- **Task prompt**: Take the line with "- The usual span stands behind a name" as the first and the last line of the data as the end. Write out both and every line between exactly, except pictures.
============
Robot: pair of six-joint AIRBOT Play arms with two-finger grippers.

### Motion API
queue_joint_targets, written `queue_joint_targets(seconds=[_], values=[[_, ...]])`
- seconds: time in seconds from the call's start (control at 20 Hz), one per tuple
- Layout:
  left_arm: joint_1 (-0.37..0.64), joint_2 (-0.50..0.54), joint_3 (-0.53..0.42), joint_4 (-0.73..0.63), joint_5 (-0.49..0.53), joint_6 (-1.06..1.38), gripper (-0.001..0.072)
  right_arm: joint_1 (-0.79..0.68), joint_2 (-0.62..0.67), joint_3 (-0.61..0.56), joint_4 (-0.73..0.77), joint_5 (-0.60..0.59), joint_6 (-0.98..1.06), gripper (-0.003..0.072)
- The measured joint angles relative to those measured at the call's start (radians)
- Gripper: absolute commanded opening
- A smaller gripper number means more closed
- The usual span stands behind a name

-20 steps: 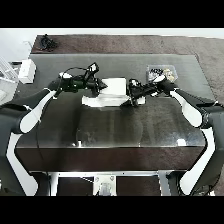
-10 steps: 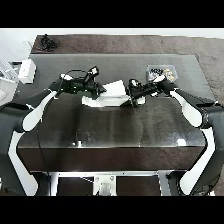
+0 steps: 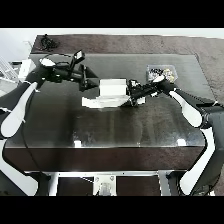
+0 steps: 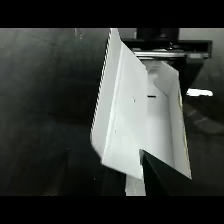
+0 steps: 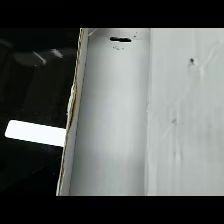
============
- **Solved problem**:
- The usual span stands behind a name

-20 steps: 
-10 steps: 
+0 steps: 
+0 steps: 
+0 steps: 

That completes the output.